**WORK REQUEST:**
What you should output is the data below, unchanged in every character.
═══ RECORDS FOR THIS EXERCISE ═══
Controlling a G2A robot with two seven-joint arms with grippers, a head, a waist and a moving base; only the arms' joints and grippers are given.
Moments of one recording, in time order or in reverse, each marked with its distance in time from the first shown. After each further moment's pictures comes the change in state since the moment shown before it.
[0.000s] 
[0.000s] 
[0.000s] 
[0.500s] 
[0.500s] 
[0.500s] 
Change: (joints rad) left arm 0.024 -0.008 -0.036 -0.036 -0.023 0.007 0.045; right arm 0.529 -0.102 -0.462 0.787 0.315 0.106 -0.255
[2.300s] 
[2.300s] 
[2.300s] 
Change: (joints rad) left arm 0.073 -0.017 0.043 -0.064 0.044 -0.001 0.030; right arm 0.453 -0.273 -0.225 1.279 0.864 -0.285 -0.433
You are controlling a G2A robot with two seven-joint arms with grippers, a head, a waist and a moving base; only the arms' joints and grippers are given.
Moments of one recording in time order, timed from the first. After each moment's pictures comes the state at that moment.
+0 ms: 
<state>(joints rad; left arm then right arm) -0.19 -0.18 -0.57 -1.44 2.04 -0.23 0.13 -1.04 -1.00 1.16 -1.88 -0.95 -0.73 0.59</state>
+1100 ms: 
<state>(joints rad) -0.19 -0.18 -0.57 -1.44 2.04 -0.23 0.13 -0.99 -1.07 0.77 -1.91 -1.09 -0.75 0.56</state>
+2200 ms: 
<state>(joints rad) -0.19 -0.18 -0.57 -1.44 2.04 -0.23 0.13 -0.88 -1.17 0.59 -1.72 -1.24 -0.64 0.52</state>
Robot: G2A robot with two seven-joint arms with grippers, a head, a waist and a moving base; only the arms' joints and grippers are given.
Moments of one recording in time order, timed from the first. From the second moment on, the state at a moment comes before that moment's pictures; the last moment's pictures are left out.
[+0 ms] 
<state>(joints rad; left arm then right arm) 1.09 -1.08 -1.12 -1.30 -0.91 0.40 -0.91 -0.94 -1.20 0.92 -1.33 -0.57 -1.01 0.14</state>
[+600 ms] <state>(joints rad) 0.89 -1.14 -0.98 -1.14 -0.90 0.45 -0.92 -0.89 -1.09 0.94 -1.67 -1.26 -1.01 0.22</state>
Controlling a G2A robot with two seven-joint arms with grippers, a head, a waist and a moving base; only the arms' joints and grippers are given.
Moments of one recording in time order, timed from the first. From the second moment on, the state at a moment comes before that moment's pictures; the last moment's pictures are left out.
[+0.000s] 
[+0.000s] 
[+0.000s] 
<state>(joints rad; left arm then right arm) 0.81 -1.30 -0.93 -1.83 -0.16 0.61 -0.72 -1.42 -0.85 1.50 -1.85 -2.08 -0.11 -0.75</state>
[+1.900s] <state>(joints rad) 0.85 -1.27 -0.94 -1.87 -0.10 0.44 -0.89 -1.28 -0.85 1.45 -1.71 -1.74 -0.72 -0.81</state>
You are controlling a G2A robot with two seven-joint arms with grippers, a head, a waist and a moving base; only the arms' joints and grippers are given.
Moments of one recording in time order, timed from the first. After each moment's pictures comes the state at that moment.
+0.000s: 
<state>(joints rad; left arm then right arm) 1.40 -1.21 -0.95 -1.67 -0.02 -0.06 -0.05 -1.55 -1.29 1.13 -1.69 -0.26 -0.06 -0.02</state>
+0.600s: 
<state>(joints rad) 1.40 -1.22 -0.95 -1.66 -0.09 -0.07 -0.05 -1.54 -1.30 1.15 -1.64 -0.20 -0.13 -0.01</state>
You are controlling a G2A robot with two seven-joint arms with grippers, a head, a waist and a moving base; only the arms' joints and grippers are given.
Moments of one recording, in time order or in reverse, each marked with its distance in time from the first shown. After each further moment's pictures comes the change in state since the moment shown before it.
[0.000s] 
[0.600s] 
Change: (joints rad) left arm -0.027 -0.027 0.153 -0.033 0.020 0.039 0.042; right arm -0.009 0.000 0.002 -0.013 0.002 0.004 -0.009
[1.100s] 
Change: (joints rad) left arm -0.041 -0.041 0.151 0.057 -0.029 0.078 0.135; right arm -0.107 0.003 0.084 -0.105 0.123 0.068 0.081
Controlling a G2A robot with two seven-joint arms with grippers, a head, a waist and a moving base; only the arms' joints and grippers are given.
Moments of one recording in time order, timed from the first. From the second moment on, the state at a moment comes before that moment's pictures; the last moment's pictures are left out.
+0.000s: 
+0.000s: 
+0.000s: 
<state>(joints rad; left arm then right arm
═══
**SOLVED EXERCISE:**
Controlling a G2A robot with two seven-joint arms with grippers, a head, a waist and a moving base; only the arms' joints and grippers are given.
Moments of one recording, in time order or in reverse, each marked with its distance in time from the first shown. After each further moment's pictures comes the change in state since the moment shown before it.
[0.000s] 
[0.000s] 
[0.000s] 
[0.500s] 
[0.500s] 
[0.500s] 
Change: (joints rad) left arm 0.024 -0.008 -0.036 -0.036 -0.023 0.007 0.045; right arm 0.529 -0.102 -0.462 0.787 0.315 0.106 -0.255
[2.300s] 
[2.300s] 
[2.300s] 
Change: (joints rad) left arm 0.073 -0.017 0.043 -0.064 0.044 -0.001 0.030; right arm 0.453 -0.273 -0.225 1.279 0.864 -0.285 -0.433
You are controlling a G2A robot with two seven-joint arms with grippers, a head, a waist and a moving base; only the arms' joints and grippers are given.
Moments of one recording in time order, timed from the first. After each moment's pictures comes the state at that moment.
+0 ms: 
<state>(joints rad; left arm then right arm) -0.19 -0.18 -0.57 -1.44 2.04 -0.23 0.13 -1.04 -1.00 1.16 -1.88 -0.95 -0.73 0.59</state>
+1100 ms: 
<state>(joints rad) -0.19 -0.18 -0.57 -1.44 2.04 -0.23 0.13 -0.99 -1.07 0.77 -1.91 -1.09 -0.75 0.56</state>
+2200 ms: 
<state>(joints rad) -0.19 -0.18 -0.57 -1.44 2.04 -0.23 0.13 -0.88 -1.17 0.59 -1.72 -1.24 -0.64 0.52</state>
Robot: G2A robot with two seven-joint arms with grippers, a head, a waist and a moving base; only the arms' joints and grippers are given.
Moments of one recording in time order, timed from the first. From the second moment on, the state at a moment comes before that moment's pictures; the last moment's pictures are left out.
[+0 ms] 
<state>(joints rad; left arm then right arm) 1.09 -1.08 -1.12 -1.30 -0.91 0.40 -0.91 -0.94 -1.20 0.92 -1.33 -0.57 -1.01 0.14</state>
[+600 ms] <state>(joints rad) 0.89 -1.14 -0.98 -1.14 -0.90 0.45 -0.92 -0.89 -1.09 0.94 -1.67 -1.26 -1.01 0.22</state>
Controlling a G2A robot with two seven-joint arms with grippers, a head, a waist and a moving base; only the arms' joints and grippers are given.
Moments of one recording in time order, timed from the first. From the second moment on, the state at a moment comes before that moment's pictures; the last moment's pictures are left out.
[+0.000s] 
[+0.000s] 
[+0.000s] 
<state>(joints rad; left arm then right arm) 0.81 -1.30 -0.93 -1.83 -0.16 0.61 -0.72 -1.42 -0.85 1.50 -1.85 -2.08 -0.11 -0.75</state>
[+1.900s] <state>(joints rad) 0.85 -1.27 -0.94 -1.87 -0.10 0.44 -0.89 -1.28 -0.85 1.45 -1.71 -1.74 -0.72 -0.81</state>
You are controlling a G2A robot with two seven-joint arms with grippers, a head, a waist and a moving base; only the arms' joints and grippers are given.
Moments of one recording in time order, timed from the first. After each moment's pictures comes the state at that moment.
+0.000s: 
<state>(joints rad; left arm then right arm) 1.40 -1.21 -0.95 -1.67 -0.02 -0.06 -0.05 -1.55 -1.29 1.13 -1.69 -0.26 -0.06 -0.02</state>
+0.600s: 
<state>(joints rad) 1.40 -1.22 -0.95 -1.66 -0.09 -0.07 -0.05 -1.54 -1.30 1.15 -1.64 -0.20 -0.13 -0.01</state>
You are controlling a G2A robot with two seven-joint arms with grippers, a head, a waist and a moving base; only the arms' joints and grippers are given.
Moments of one recording, in time order or in reverse, each marked with its distance in time from the first shown. After each further moment's pictures comes the change in state since the moment shown before it.
[0.000s] 
[0.600s] 
Change: (joints rad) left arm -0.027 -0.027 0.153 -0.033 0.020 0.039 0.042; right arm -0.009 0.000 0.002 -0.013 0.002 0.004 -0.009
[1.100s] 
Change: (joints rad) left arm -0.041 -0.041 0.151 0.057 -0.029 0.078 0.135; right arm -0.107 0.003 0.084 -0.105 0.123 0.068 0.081
Controlling a G2A robot with two seven-joint arms with grippers, a head, a waist and a moving base; only the arms' joints and grippers are given.
Moments of one recording in time order, timed from the first. From the second moment on, the state at a moment comes before that moment's pictures; the last moment's pictures are left out.
+0.000s: 
+0.000s: 
+0.000s: 
<state>(joints rad; left arm then right arm

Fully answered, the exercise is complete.